Prince Joon used to be a close friend of Ellen, Sei-Ann's mother and the Countess Antoweif. Upon death, Ellen made Prince Joon promise to give her pendant with the family insignia (a sign of the owner's status as the head of the Antoweif family) to her daughter Ashley. Although Ashley was supposedly found dead of disease, the girl was a double that is common among noble families-and Joon eventually discovered that Sei-Ann is in fact Ashley.

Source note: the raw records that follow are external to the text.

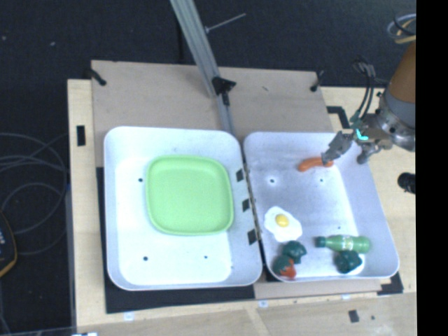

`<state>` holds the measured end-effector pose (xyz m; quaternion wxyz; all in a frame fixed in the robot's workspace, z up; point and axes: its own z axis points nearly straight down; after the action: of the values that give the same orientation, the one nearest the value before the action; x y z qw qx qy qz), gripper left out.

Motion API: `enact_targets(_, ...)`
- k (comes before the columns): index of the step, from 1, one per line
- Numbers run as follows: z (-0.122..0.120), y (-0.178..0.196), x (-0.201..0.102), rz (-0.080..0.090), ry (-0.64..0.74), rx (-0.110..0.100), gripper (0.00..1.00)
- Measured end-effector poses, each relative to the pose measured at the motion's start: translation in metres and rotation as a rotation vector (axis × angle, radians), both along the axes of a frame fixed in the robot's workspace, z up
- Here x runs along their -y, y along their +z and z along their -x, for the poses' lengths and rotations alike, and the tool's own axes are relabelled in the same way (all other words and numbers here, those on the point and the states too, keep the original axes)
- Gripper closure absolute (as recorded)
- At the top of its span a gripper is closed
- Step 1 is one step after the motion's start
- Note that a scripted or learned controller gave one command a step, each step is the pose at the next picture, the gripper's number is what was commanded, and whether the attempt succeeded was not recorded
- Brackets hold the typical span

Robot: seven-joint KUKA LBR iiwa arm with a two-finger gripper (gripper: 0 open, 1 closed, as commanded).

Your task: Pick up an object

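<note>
Over the right bin's (364, 187) far edge: gripper (348, 148) spread, nothing between its fingers, one tip just beside the orange carrot (314, 164). Carrot lies flat near the bin's far wall, long axis running left-right, well apart from the other pieces. Looks like a plastic toy, so likely light, stiff, smooth and prone to roll or slip. Best hold judged across its thicker middle, fingers either side of the narrow width. Near end of bin: fried egg (282, 223), green bottle (343, 243), two dark green vegetables (290, 253). Left bin (126, 152) carries a green plate (189, 194). Nothing lifted yet.
</note>
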<state>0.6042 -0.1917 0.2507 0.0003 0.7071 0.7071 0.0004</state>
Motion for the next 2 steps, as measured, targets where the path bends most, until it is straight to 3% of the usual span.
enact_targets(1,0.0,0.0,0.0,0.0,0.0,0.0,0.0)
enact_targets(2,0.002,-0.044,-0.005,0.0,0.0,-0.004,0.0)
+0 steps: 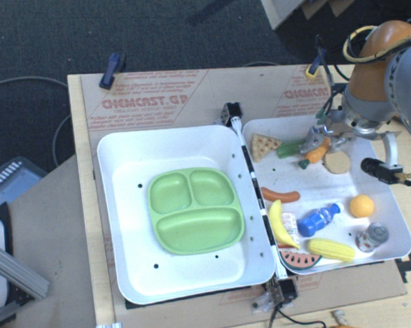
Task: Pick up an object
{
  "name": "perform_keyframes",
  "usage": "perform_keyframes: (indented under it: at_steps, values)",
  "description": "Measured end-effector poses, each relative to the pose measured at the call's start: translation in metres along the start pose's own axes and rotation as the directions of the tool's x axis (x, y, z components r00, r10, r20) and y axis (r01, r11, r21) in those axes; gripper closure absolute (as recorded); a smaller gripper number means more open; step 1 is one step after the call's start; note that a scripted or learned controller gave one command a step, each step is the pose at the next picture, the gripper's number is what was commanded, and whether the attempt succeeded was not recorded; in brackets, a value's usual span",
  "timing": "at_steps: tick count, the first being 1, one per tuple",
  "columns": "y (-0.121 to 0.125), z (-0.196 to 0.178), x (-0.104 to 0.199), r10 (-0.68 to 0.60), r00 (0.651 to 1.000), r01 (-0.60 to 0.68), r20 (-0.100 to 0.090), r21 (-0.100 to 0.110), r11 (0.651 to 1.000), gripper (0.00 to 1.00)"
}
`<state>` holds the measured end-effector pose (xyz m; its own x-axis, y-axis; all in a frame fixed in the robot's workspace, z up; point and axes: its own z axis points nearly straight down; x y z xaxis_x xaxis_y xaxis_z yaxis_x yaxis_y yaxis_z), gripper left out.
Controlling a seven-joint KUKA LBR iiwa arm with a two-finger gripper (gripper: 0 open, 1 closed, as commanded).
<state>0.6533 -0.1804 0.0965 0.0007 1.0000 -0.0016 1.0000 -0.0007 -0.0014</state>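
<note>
the gripper (323, 139) hangs low over the far part of the right bin (398, 213), at the end of the grey arm (375, 85) that reaches in from the right with its orange band uppermost; whether it is apart or together, or clamped on anything, cannot be told from this slant. a carrot (311, 154) with a green top lies right at it, touching or just under it, and a round tan cookie (337, 162) sits just beside it on the near side. to its left lie a green leafy piece (287, 148) and, beyond that, a waffle-patterned cracker (263, 146) by the bin's far left corner. nearer the camera from the gripper are a sausage (280, 194), a blue bottle (317, 219), an orange ball (361, 206), a small can (372, 236), a banana (280, 226), a corn cob (331, 248) and a watermelon slice (299, 259). well to the gripper's left, the left bin (124, 200) bears a green divided plate (195, 210).
</note>
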Motion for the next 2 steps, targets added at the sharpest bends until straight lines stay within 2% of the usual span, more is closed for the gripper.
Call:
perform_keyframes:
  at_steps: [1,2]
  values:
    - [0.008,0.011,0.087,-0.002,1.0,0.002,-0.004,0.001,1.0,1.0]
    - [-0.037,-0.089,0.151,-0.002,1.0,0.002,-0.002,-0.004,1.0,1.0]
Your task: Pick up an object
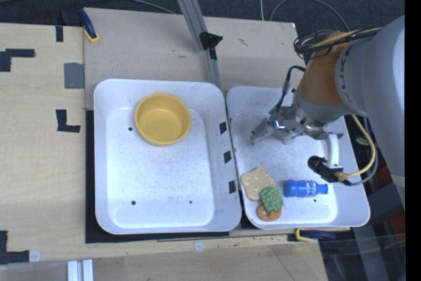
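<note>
My gripper (272, 134) hangs over the middle of the right bin (250, 102), its fingers spread and nothing between them. Nearer the bin's front lie a small blue bottle (304, 189) on its side, a tan toast-shaped piece (256, 181) and a green knobbly item (270, 197) resting on a brown ring. These all sit below the gripper in the view, apart from it. A yellow bowl (162, 118) stands upright in the back of the left bin (158, 207).
A grey metal pole (191, 3) slants down to the bins' back edge between them. Cables loop around the arm's wrist (329, 82) at the right bin's far right. The wooden bench (39, 161) extends left.
</note>
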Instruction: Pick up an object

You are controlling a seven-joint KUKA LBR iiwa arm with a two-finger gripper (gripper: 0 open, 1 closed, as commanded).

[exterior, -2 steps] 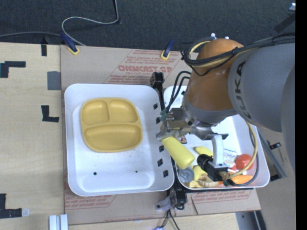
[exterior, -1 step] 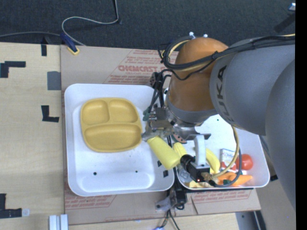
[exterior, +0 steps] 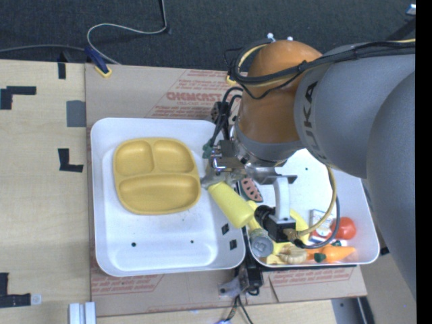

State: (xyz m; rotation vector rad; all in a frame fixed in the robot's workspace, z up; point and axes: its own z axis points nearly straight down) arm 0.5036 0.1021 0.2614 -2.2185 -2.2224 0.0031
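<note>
Arm reaches in from the right, wrist w/ orange band over the right bin (exterior: 368,248); tool (exterior: 244,198) sits at the bin's left edge, open/shut state can't tell. Yellow tube-shaped object (exterior: 233,206) lies tilted just below the tool, touching or nearly so; grip not confirmed. Yellow divided plate (exterior: 157,175) in left bin (exterior: 108,248), apart from tool.

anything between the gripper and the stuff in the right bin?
Can't tell: the arm covers much of the right bin. A yellow piece slants across the rim between the bins, over the right bin's left side. A tomato and carrot lie in its near-right corner.
</note>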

Because of his promise, Joon loses the claim to the throne-something that he had been virtually guaranteed of due to his mother's high status prior to becoming queen. He seeks to revive the Antoweif house, marry Sei-Ann, and claim the title of Crown Prince. He reveals that the treason plot of the Antoweif house had actually been a plot against the power and prestige of the Antoweif House, which rivaled that of the Royal House itself. Prince Joon wants to marry Sei-ann, and Sei-ann doesn't agree to marry Prince Joon.

Prince Yu-Jen

The third prince and Prince Joon's younger brother. He can be feminine at times and at seeing Sei-Ann at first sight he kissed her on his own intentions. There are two children that live in his room; he is known as a gay male in the palace until he takes an interest in Sei-Ann, something that the ministers encourage for the prince. Yu-Jen acts as Sei-Ann's rescuer and silent guard, facilitated by his seemingly silly and carefree demeanor. Yu-Jen never takes a side in the plot, choosing to play the middle man between his two elder brothers. He acts in the best interests of Sei-Ann foremost, and then his brothers. He once claimed that he loves Sei-Ann even if she is not Ashley.

Rona

Sei-Ann's closest friend. Like Sei-Ann, she is also a maid in Beck-Ja's household. She wears round glasses and helps Sei-Ann periodically throughout the plot, frequently coming to Sei-Ann's aid by bringing one of the princes. In the later chapters, she became the personal maid of an influential noble named Kira instead of Sei-Ann.

Kira/Keira Lucheren

An influential noble, a particular friend of Prince Joon. Her influence is quite strong in the royal family that she can order all three princes to set aside their work to spend time with her. She also sees to Sei-Ann accompanying them on a horseback ride out in the country. It is said that she is a crown princess and is first introduced as a boy.

==Volume Details==
There are three volumes published by Infinity Studios. The left side of the jacket cover of the book has an introduction by Hee Eun Kim and a Pin-Up poster came with the first volume. In Korea, the series has been concluded at five volumes.